Task item:
Under this line is some data; print exactly the lines from the one containing "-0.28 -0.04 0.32" through its last line, without pictures.

===== Raw data =====

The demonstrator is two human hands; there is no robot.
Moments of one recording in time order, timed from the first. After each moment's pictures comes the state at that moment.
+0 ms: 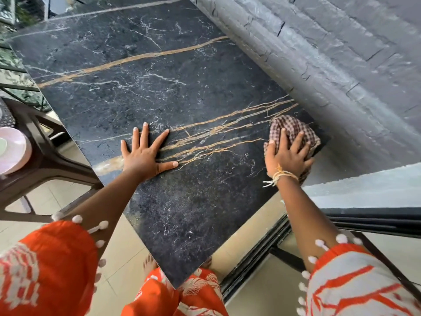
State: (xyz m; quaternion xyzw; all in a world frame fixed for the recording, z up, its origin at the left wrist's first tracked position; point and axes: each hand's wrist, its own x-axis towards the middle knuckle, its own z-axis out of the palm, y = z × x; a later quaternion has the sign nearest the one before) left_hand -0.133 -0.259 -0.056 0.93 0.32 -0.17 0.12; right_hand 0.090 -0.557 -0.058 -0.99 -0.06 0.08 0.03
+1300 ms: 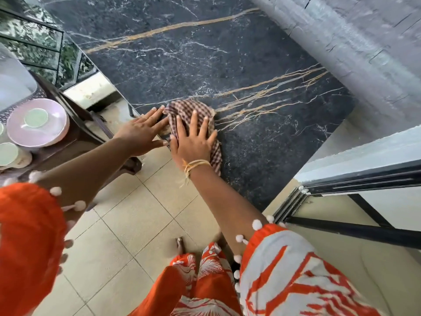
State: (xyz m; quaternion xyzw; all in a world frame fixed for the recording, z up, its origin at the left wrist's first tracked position) left_hand -0.268 -0.144 -0.054 0.99 0.05 -0.16 0.02; right_hand -0.209 -0.315 -0.058 -0.94 -0.31 0.12 0.04
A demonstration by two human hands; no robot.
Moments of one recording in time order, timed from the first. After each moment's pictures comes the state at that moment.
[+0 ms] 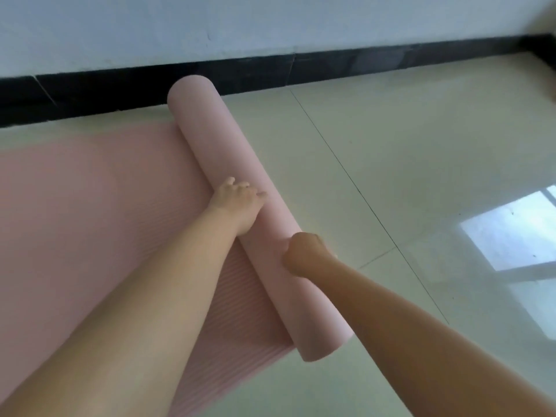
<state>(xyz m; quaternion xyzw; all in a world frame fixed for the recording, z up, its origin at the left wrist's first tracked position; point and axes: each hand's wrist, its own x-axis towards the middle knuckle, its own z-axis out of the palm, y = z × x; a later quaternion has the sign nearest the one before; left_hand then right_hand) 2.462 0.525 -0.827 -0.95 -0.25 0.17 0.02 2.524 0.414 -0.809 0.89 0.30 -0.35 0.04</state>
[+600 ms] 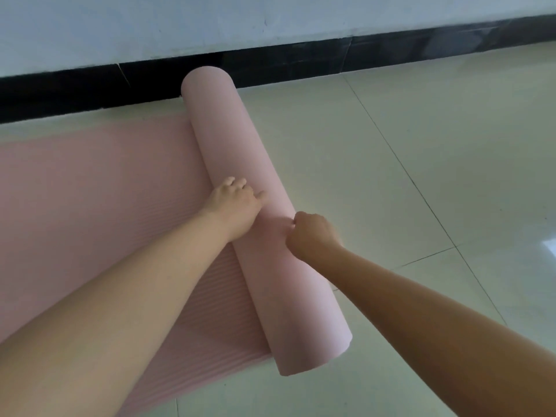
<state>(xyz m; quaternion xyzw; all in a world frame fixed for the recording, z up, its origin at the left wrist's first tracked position) 2.395 0.506 -0.835 -0.92 -0.30 0.23 0.07 2.492 0.417 -0.834 0.85 0.41 -0.34 -0.01</state>
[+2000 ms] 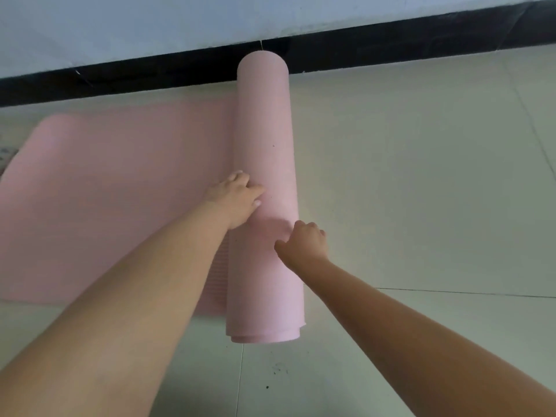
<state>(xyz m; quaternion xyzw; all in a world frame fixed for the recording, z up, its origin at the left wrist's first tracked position) 2.265 0.478 -0.809 -0.77 -0.56 0.28 -0.07 2.379 0.402 -0.840 0.72 0.51 -0.47 -0.06</state>
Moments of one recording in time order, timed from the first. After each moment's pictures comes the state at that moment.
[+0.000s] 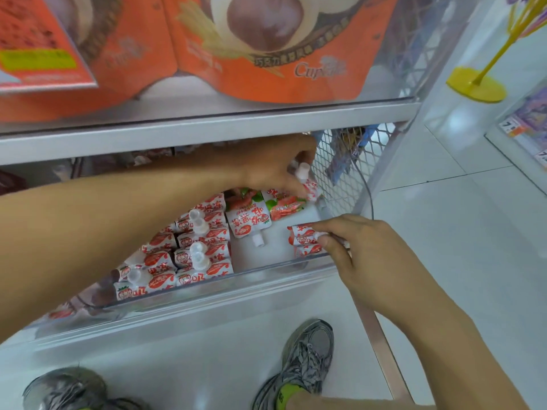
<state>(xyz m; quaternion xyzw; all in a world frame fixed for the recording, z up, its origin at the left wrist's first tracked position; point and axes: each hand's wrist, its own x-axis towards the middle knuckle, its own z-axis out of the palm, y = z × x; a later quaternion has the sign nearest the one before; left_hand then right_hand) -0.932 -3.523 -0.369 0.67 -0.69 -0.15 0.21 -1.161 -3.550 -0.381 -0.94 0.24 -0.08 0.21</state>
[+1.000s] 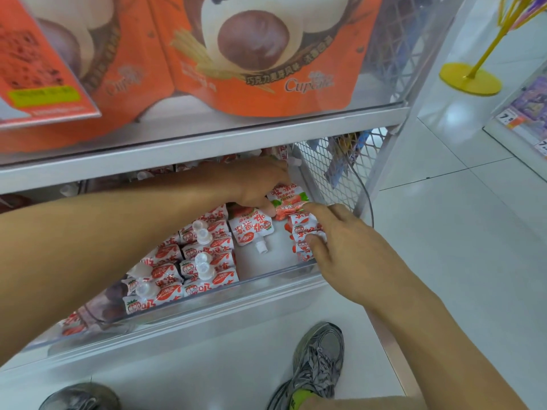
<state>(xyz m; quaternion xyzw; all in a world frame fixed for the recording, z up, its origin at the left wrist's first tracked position) -0.907 -3.532 -0.402 0.69 -0.71 -0.14 -0.05 -1.140 -3.544 -0.392 -0.95 0.26 -0.06 0.18</state>
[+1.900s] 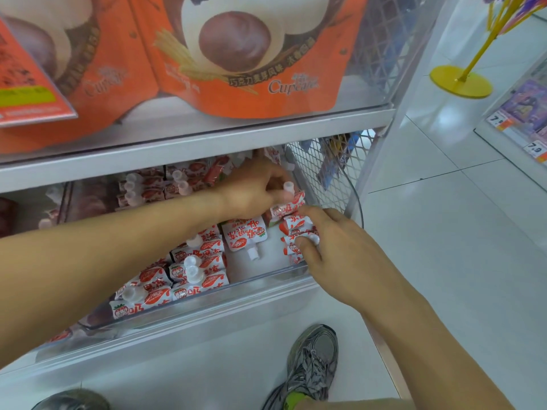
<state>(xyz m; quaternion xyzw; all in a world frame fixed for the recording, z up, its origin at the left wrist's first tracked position) -0.940 -3.512 -0.395 0.75 -0.56 -0.23 0.26 -1.140 -3.543 -0.392 -0.94 0.27 -0.09 0.19</state>
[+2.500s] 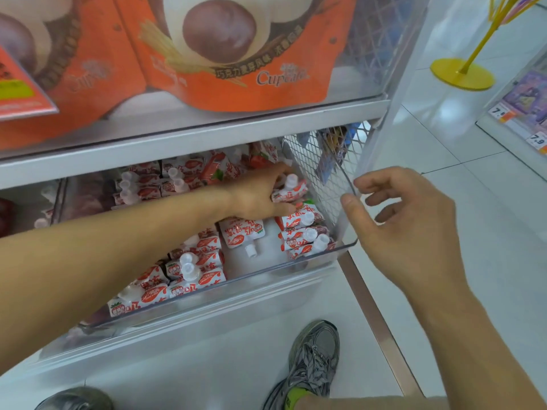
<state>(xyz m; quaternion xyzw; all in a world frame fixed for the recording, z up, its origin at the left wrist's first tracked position) -0.941 -3.523 -0.414 0.74 -0.59 -0.27 0.17 -1.168 -3.561 -0.358 -0.81 0.38 -0.36 0.27</state>
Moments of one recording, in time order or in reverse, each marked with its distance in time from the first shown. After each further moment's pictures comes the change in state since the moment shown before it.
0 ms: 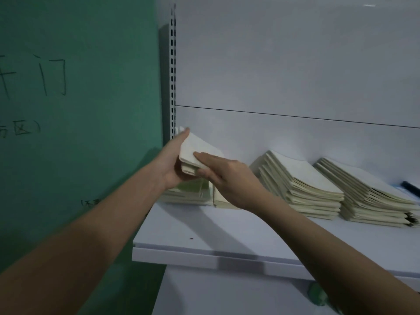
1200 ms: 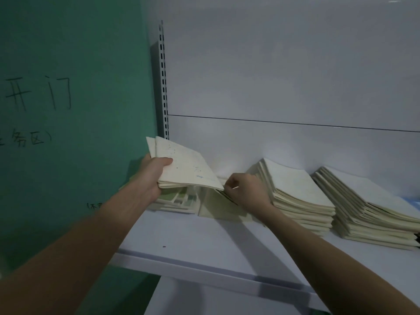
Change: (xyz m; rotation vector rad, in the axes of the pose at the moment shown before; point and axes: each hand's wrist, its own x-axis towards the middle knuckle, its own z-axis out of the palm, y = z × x) left_hand 0.002 -0.021 0.030 0.017 0.372 0.260; right_hand -0.014 0.132 0.009 0.073 0.032 0.327
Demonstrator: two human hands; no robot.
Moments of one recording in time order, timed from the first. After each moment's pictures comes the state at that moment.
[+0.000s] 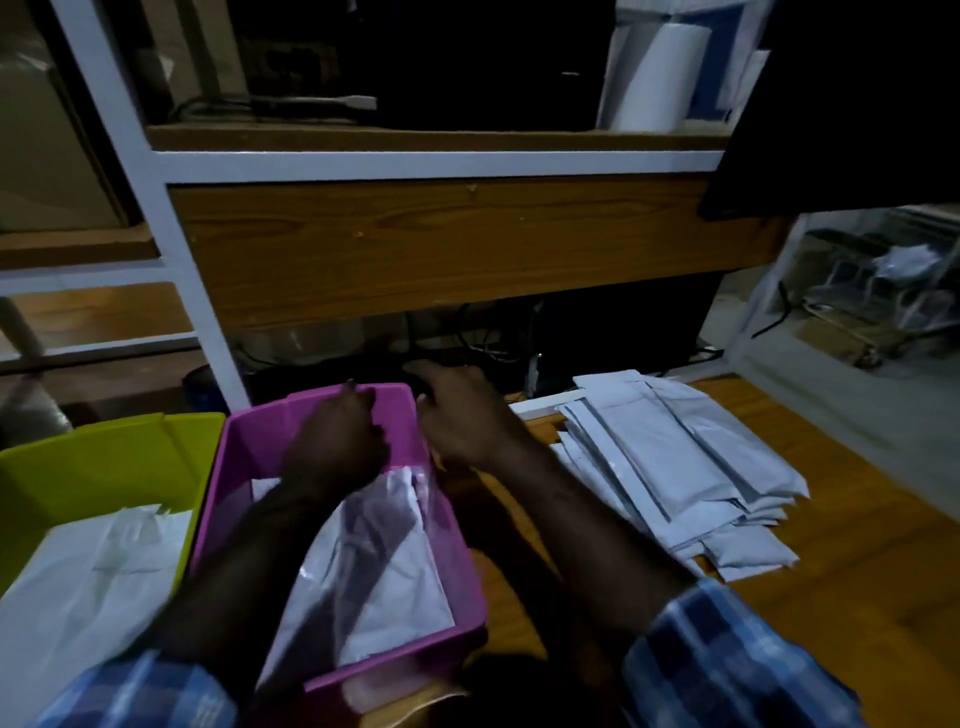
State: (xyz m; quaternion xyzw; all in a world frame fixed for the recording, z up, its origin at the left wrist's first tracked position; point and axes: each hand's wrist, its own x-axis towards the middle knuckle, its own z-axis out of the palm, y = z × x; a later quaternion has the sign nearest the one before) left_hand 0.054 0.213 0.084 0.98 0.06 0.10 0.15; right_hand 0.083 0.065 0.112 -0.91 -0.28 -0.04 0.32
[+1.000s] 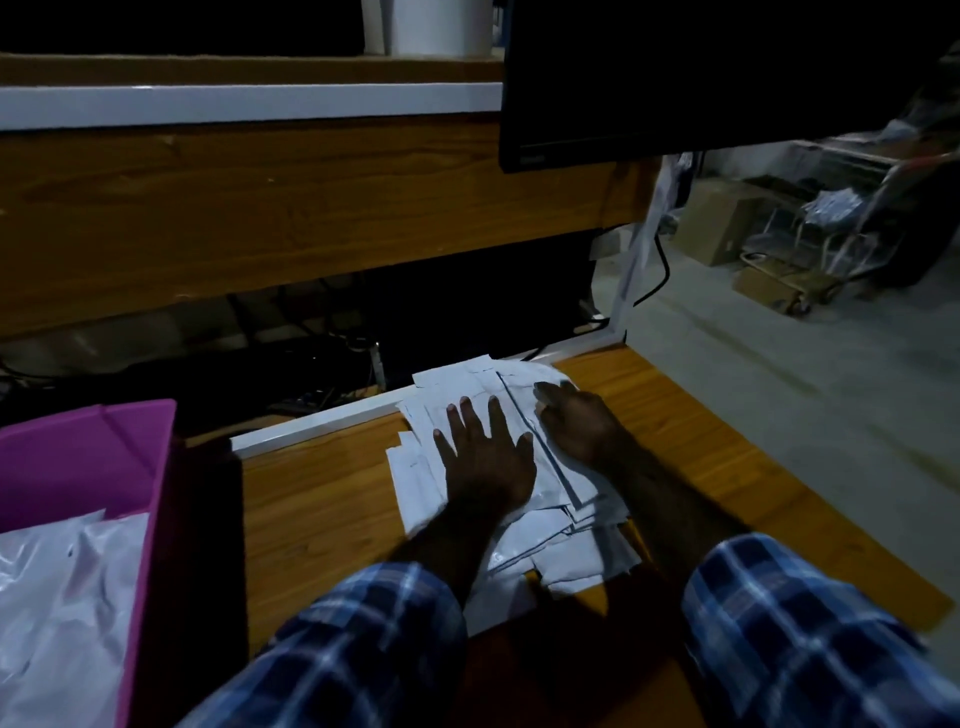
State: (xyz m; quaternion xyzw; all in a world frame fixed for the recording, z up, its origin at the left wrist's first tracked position) left_hand 0.177 -0.141 -0.034 0.98 0.02 0.02 0.22; right_hand 0.229 -0.278 -0.010 -0.98 -0.10 0.00 0.20
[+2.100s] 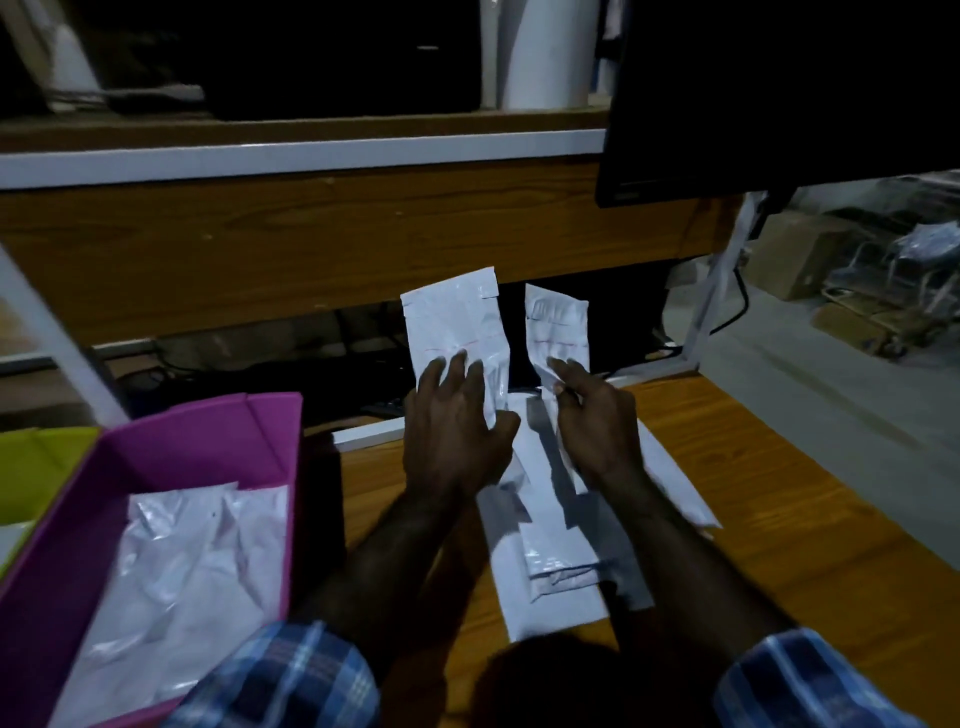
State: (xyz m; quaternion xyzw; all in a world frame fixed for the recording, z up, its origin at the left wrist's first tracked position) left_hand 0.123 -0.026 0.060 0.95 0.03 0.26 0.19; right_hand 0.166 -0.176 0.052 -0.88 -0.10 -0.21 0.42
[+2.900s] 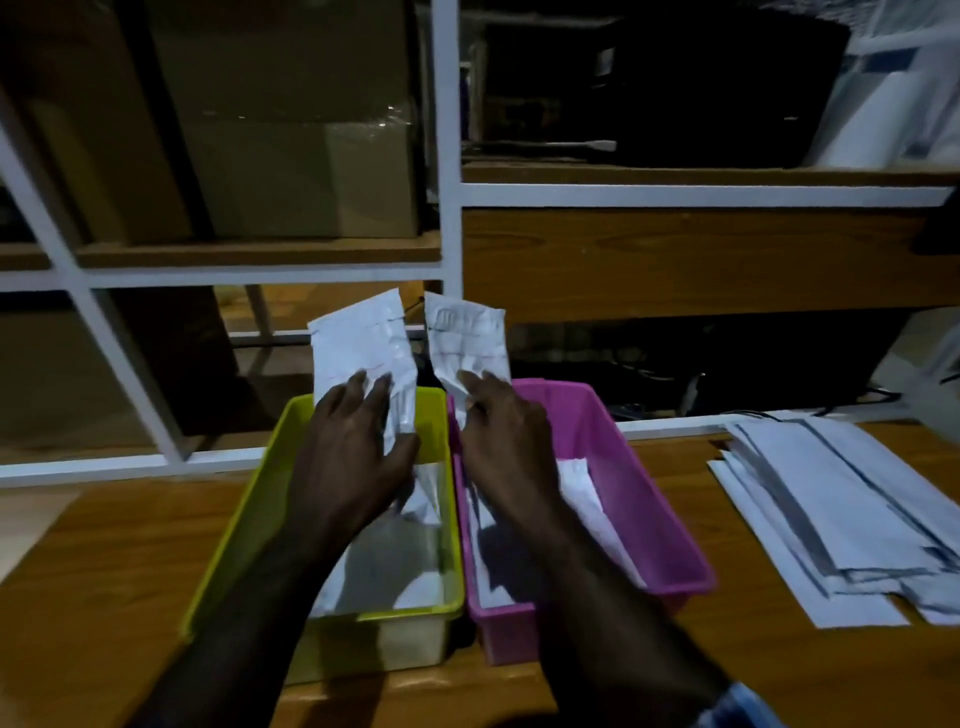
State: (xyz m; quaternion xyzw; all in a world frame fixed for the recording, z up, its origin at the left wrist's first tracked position) left_hand -0.110 0.381 0.096 0.95 0.14 0.26 0.12; right_hand -0.052 0.237 0.109 -0.87 -0.24 -0.17 0.40
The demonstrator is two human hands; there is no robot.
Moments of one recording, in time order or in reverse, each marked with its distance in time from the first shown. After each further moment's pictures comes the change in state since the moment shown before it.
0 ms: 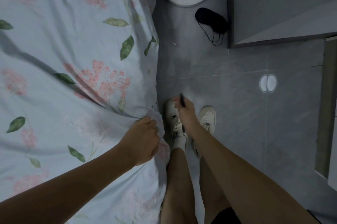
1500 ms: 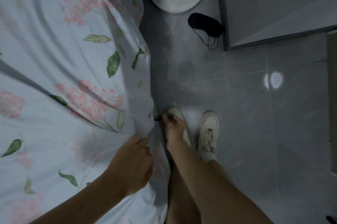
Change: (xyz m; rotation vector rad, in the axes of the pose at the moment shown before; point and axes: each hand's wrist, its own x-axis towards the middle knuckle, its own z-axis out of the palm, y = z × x) left_hand -0.014 0.011 -0.021 -0.010 -0.071 -0.023; right_hand -0.021 0.010 0.052 0.515 0.224 0.235
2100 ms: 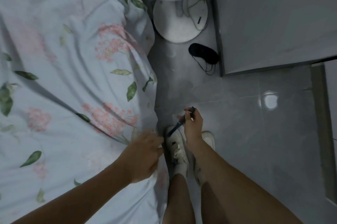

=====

Written response:
State: (xyz m; quaternion xyzw; all in a world frame fixed for the recording, z up, its origin at the left wrist's first tracked position; point and axes: each hand's wrist, its own x-axis towards the middle knuckle, its own z-axis out of the palm, y = z × x; a later quaternion has the sign nearest the one before) left_hand 0.054 0.213 0.084 0.98 0.06 0.10 0.15; right_hand 0.083 0.065 0.112 -0.91 -0.28 -0.04 0.32
[+1.000s] 
State: (xyz m; quaternion xyzw; all in a world frame fixed for the recording, z up, its origin at the left wrist's first tracked position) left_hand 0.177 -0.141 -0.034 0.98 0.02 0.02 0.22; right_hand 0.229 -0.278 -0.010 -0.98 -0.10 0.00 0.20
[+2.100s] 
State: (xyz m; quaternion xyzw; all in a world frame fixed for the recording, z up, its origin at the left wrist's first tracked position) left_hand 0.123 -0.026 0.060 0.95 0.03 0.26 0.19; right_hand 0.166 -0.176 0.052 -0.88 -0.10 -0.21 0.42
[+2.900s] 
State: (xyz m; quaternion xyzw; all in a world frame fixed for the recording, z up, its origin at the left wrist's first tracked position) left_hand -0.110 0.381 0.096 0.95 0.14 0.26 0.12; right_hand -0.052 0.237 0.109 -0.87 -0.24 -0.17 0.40
The demonstrator is two human hands; there is no robot.
Moments of one recording, in time order or in reverse, each marked with its distance in time from the first shown. After each further moment's pictures comes the change in state since the moment shown before it.
0 ms: 
1500 ms: 
Change: (xyz m; rotation vector rad, in the axes of the pose at the moment shown before; point and axes: each hand's wrist, its own x-axis towards the middle knuckle, its own z-axis out of the palm, y = z × x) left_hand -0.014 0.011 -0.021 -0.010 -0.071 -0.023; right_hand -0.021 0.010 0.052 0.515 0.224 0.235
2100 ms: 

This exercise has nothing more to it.